With this thought, I’m wide-awake, and so are you. A pack of hounds tumble out from trunks and circle the house, hungry for an unprepared, raw flesh feast. It’s easiest, they bark and bite and snap, to devour and digest such hearts, exposed and wild, while the good people are fast asleep. In the morning when you and I, if caught, will have disappeared

without trace or note good-bye, the soldiers, pat their dogs, will soldier on, and model citizens will stretch their limbs and rise. One or two neighbors might glance around, wonder where those two weirdos went, a pair of shoulders shrug once, not twice, in a quick up and down dance. The morning bus arrives at dawn.

It carries inside its shell workers who work without a peep. Off they go! The motto is Safety First. They rest on rafts, in high tide or low, stitched to milk cartons and pig fat soap. They feed on cheese, ham, and crackers in cramped stalls of their own design, chew cud, daydream country lanes, tin-canned peas, and gated towns filled with faces they call their own.

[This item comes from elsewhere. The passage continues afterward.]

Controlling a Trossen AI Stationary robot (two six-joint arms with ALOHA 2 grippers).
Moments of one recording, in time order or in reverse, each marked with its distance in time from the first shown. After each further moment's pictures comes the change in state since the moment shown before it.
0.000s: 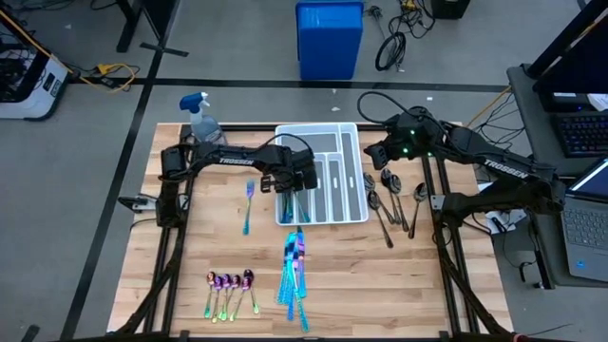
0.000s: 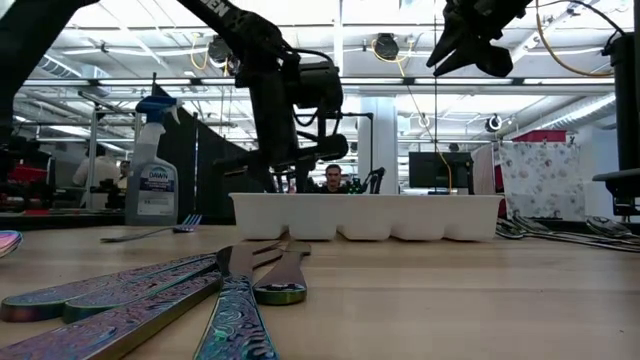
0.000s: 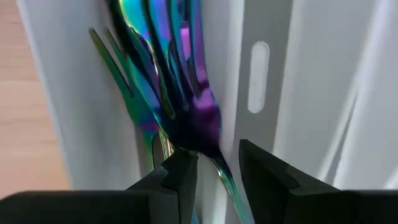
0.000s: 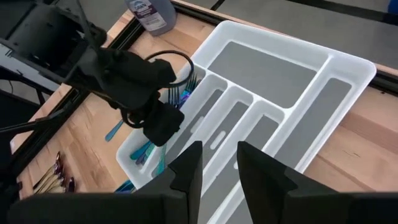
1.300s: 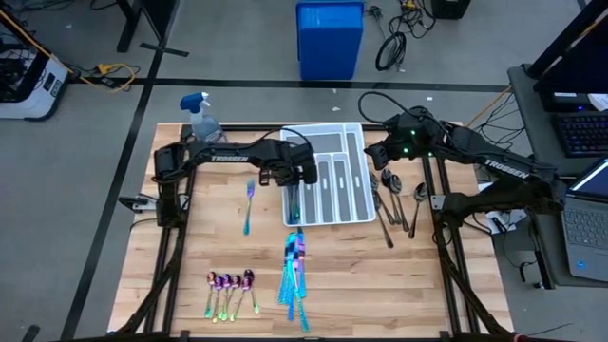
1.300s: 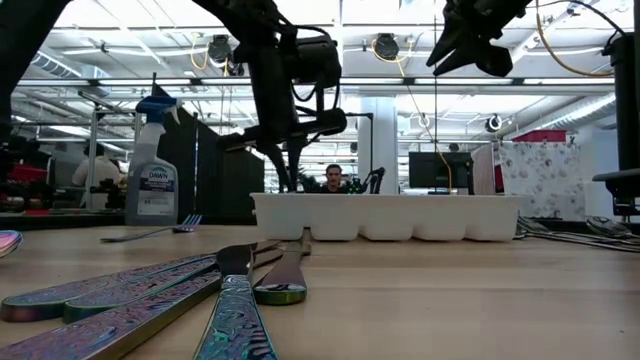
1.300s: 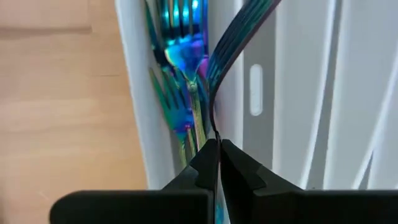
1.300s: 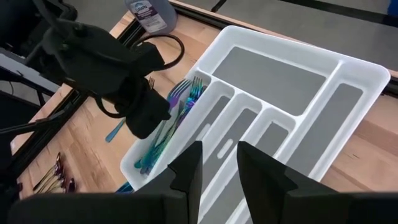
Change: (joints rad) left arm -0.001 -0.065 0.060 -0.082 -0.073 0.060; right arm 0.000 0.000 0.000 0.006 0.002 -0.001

They hum together songs they heard many years ago, but somehow never learned. A yellow bird, a tiny finch, flits by faster than the river flows, swifter than soldiers march. Thank God for it, and for you and me. We spot it. We hear it sing a song as tender as the soft flesh on dog throats, even as they bark, all teeth and whine. It and you and I escape

to the sky for warmer climes to a tropical land called vulnerability. It’s an island with a few living things, and, Thank God, there’s you and me. We live there, not safe at all, with furious fires that must be fed, where passion fruit drips down our chins. We wear our best

organs on our sleeves. We tore them out and sliced them open all by ourselves, we did it willingly. It’s beautiful to see yours and mine, side-by-side, in palms held out, exposed, lush as pomegranate seeds. The strangest fact in this land we found is not how you, the bird, or I

survive, or even how we thrive. It’s that our island has some soldiers on it, how they stumbled in one day, tattered and broken, how they finally knelt down and cried. We removed their ashen, threadbare clothes. They sleep like babies. We love them as their mothers had. We love

them that much. You and I. We kiss their eyelids, gaze at them for stretches at a time. We sing a lullaby we like a lot, despite its bloody past:

Mary, Mary, quite contrary, how does your garden grow?

With silver bells, and cockle shells, and pretty soldiers all in a row.

The yellow finch we had spotted and, Thank God, had heard in time, is a sharp-eyed star that dives and darts.  It no longer serves as guide. From a blossoming branch of olive tree, it chirps to you, to me, to the heartless and heart-filled things:

All in a row. All in a row. All in a row…one, two, three! Where do we go from here? No one knows!